There are always drawbacks to any source of financing. You should know that invoice finance is not for everyone and can have a variety of drawbacks so you can make informed decisions.

(1) It solves an extremely specific problem

Invoice financing is specifically designed to address the issue of insufficient cash flow. This type of finance is not suitable for customers who pay their invoices on time and under reasonable terms. Other forms of financing may be better if you need capital to purchase new machinery and equipment.

(2) It might be more expensive than other types of finance

Invoice finance is now more affordable than ever as the competition has increased. It may not be the most affordable source of financing. It is a good idea to get quotes from several invoice finance providers so you can compare their costs with other credit options.

(3) Customers might be aware that an arrangement exists

Customers may not be aware that there is an invoice financing facility. It all depends on whether you choose to factor or discount.

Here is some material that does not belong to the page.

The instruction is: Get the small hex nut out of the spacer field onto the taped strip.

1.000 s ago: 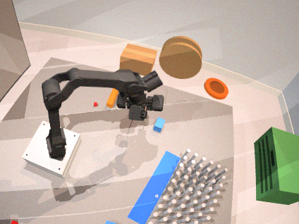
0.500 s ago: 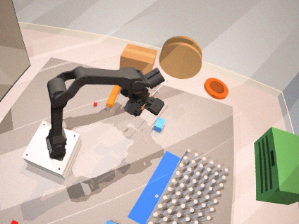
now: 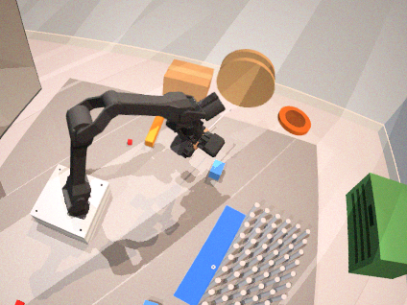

Factoring companies are responsible for collecting payments from customers and will deal directly with them.

This could cause you to lose the customer relationship. Invoice discounting allows businesses to keep responsibility for collecting payments, so customers don’t know that the arrangement exists.

(4) Customers must come from other businesses

Invoice financing is not available for commercial invoices that are sent to another company. This type of financing is not available to businesses that sell products or services to the public.